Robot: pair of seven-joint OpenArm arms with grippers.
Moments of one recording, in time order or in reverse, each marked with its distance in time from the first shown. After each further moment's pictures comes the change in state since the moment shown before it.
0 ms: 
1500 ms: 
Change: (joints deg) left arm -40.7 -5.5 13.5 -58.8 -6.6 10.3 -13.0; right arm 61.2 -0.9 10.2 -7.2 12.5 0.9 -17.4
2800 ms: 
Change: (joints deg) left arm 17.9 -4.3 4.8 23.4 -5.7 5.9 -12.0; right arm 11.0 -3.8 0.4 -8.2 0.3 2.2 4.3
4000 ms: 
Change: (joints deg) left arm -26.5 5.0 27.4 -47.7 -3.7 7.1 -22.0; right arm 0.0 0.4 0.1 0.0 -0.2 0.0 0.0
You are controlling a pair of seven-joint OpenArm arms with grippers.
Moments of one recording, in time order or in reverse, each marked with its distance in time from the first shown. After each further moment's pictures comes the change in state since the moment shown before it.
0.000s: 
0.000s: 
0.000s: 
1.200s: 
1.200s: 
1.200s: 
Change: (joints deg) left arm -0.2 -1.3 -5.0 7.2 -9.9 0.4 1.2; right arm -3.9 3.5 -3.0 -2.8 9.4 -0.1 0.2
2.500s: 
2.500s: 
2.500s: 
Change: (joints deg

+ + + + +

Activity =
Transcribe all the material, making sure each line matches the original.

Exercise solution =
Robot: pair of seven-joint OpenArm arms with grippers.
Moments of one recording, in time order or in reverse, each marked with its distance in time from the first shown. After each further moment's pictures comes the change in state since the moment shown before it.
0 ms: 
1500 ms: 
Change: (joints deg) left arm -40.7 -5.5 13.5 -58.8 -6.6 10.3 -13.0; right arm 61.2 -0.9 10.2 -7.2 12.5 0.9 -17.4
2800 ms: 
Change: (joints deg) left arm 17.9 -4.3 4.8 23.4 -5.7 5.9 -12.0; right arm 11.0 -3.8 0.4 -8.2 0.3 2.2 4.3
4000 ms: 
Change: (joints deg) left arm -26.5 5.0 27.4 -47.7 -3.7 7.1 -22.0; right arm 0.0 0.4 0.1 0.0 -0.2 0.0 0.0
You are controlling a pair of seven-joint OpenArm arms with grippers.
Moments of one recording, in time order or in reverse, each marked with its distance in time from the first shown. After each further moment's pictures comes the change in state since the moment shown before it.
0.000s: 
0.000s: 
0.000s: 
1.200s: 
1.200s: 
1.200s: 
Change: (joints deg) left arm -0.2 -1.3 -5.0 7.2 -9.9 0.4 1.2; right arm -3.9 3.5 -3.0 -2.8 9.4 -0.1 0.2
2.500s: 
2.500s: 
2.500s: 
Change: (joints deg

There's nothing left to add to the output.